ACTIVITY:
Everything in the listing should be transcribed exactly, apart from the pictures.

⟨

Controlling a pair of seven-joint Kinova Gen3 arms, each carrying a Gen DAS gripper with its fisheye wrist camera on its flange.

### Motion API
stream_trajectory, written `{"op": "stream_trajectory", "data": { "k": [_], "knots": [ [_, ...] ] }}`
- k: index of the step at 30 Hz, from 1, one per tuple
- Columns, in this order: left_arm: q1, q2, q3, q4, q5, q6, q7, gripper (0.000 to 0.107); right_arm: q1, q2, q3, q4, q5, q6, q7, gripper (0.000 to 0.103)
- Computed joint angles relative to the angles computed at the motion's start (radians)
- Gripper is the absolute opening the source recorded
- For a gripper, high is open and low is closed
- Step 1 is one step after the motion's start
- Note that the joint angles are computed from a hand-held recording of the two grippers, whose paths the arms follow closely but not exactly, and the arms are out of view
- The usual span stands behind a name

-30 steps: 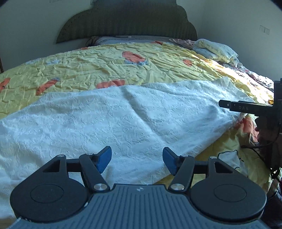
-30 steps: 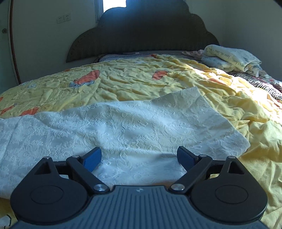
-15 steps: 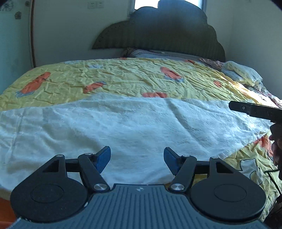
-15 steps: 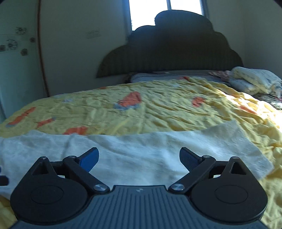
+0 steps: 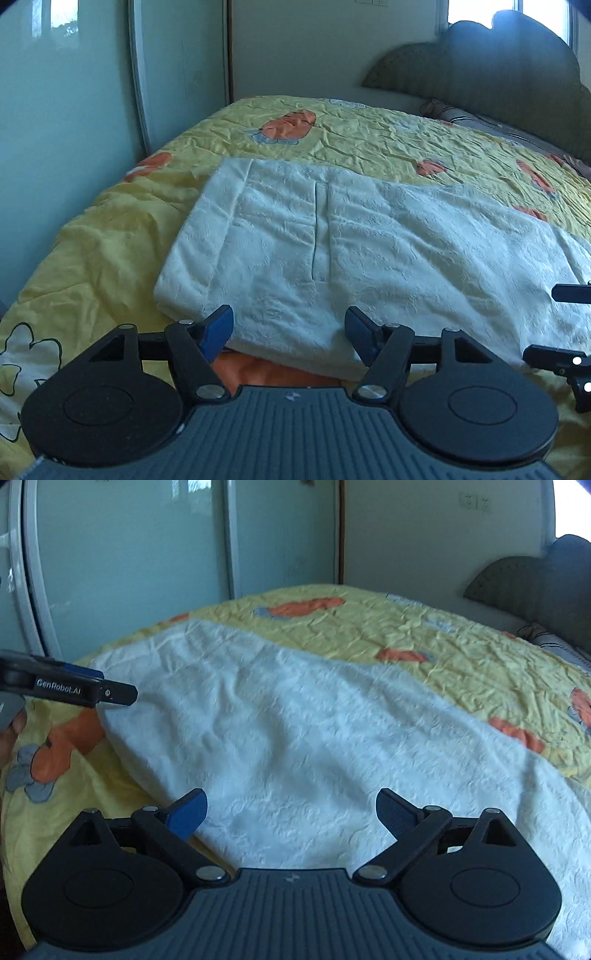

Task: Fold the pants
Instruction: 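Move the right tool to the folded pants corner and grasp it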

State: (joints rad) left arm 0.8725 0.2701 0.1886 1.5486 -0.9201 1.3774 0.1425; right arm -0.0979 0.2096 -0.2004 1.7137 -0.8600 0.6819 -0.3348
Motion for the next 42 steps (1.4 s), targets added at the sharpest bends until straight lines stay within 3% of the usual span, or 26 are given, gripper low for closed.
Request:
{"op": "stream_trajectory", "data": {
  "k": [5,8,11,14,15,18,20,21,24,29,32,34,36,39,42],
  "knots": [
    [0.066,0.037,0.016,-0.025,-0.115,0.141,0.042,0.072,0.017,-0.006,0.096,0.023,-0.166,0.093,0.059,0.099],
    [0.071,0.032,-0.002,-0.044,-0.115,0.216,0.12,0.072,0.072,-0.022,0.016,0.047,-0.271,0.066,0.181,0.099],
    [0.082,-0.047,-0.082,0.007,-0.033,0.146,0.242,0.067,0.127,-0.034,-0.123,0.048,-0.311,0.038,0.303,0.098],
    [0.026,-0.134,-0.077,0.074,0.036,0.042,0.355,0.052,0.075,-0.043,-0.179,0.052,-0.309,-0.014,0.42,0.088],
    [0.033,-0.138,-0.098,0.077,0.056,0.035,0.37,0.043,0.03,-0.033,-0.161,0.045,-0.295,-0.013,0.44,0.088],
    [0.151,-0.09,-0.205,0.031,0.047,0.111,0.328,0.042,-0.089,-0.008,-0.051,0.029,-0.273,0.028,0.415,0.088],
    [0.225,-0.047,-0.255,-0.012,0.001,0.148,0.272,0.043,-0.088,-0.023,-0.005,0.058,-0.332,0.026,0.428,0.088],
    [0.234,-0.027,-0.254,-0.034,-0.03,0.142,0.24,0.049,-0.06,-0.032,-0.006,0.074,-0.362,0.01,0.424,0.089],
    [0.163,0.002,-0.151,-0.072,-0.111,0.041,0.162,0.07,0.026,-0.058,0.044,0.118,-0.445,-0.037,0.328,0.089],
    [-0.001,0.12,0.026,-0.203,-0.176,-0.16,-0.039,0.07,0.198,-0.106,0.188,0.211,-0.592,-0.127,0.124,0.089],
    [-0.101,0.211,0.16,-0.303,-0.193,-0.27,-0.161,0.07,0.239,-0.138,0.289,0.244,-0.548,-0.22,0.012,0.089],
    [-0.136,0.29,0.246,-0.39,-0.225,-0.287,-0.242,0.071,0.321,-0.14,0.314,0.249,-0.533,-0.208,-0.065,0.09],
    [-0.147,0.37,0.326,-0.482,-0.276,-0.262,-0.323,0.072,0.413,-0.109,0.319,0.232,-0.505,-0.136,-0.146,0.09],
    [-0.106,0.459,0.326,-0.619,-0.255,-0.245,-0.445,0.072,0.552,-0.042,0.271,0.198,-0.49,-0.014,-0.25,0.09],
    [-0.043,0.478,0.201,-0.672,-0.14,-0.285,-0.531,0.073,0.655,0.013,0.229,0.198,-0.538,0.101,-0.229,0.09]
  ]
}}
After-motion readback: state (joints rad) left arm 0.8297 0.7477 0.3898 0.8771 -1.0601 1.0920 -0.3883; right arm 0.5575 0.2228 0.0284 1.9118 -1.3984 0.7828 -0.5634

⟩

ANSWER:
Controlling a pair of seven-joint Kinova Gen3 arms, each carrying a Gen DAS gripper with its fisheye wrist camera on its flange.

### Motion API
stream_trajectory, written `{"op": "stream_trajectory", "data": { "k": [_], "knots": [ [_, ...] ] }}`
- k: index of the step at 30 Hz, from 1, one per tuple
- Columns, in this order: left_arm: q1, q2, q3, q4, q5, q6, q7, gripper (0.000 to 0.107); right_arm: q1, q2, q3, q4, q5, q6, q7, gripper (0.000 to 0.103)
- Computed joint angles relative to the angles computed at the motion's start (radians)
- Gripper is the absolute opening the source recorded
- For a gripper, high is open and low is closed
- Step 1 is one step after the motion's start
- Note that the joint angles are computed from a hand-held recording of the two grippers, whose paths the arms follow closely but not exactly, and the arms are out of view
- The usual span stands behind a name

-30 steps: 
-30 steps: 
-15 steps: 
-15 steps: 
+0 steps: 

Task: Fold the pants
Instruction: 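Move the right tool to the folded pants corner and grasp it
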
State: (joints rad) left arm 0.8725 0.2701 0.1886 1.5486 -0.9201 1.3774 0.1425; right arm -0.0979 0.2096 -0.2004 1.7137 -0.8600 0.6819 -0.3348
Motion for the next 42 steps (1.4 s), targets added at the sharpest bends until straight lines stay within 3% of the usual span, or 26 are given, gripper low for closed.
Request:
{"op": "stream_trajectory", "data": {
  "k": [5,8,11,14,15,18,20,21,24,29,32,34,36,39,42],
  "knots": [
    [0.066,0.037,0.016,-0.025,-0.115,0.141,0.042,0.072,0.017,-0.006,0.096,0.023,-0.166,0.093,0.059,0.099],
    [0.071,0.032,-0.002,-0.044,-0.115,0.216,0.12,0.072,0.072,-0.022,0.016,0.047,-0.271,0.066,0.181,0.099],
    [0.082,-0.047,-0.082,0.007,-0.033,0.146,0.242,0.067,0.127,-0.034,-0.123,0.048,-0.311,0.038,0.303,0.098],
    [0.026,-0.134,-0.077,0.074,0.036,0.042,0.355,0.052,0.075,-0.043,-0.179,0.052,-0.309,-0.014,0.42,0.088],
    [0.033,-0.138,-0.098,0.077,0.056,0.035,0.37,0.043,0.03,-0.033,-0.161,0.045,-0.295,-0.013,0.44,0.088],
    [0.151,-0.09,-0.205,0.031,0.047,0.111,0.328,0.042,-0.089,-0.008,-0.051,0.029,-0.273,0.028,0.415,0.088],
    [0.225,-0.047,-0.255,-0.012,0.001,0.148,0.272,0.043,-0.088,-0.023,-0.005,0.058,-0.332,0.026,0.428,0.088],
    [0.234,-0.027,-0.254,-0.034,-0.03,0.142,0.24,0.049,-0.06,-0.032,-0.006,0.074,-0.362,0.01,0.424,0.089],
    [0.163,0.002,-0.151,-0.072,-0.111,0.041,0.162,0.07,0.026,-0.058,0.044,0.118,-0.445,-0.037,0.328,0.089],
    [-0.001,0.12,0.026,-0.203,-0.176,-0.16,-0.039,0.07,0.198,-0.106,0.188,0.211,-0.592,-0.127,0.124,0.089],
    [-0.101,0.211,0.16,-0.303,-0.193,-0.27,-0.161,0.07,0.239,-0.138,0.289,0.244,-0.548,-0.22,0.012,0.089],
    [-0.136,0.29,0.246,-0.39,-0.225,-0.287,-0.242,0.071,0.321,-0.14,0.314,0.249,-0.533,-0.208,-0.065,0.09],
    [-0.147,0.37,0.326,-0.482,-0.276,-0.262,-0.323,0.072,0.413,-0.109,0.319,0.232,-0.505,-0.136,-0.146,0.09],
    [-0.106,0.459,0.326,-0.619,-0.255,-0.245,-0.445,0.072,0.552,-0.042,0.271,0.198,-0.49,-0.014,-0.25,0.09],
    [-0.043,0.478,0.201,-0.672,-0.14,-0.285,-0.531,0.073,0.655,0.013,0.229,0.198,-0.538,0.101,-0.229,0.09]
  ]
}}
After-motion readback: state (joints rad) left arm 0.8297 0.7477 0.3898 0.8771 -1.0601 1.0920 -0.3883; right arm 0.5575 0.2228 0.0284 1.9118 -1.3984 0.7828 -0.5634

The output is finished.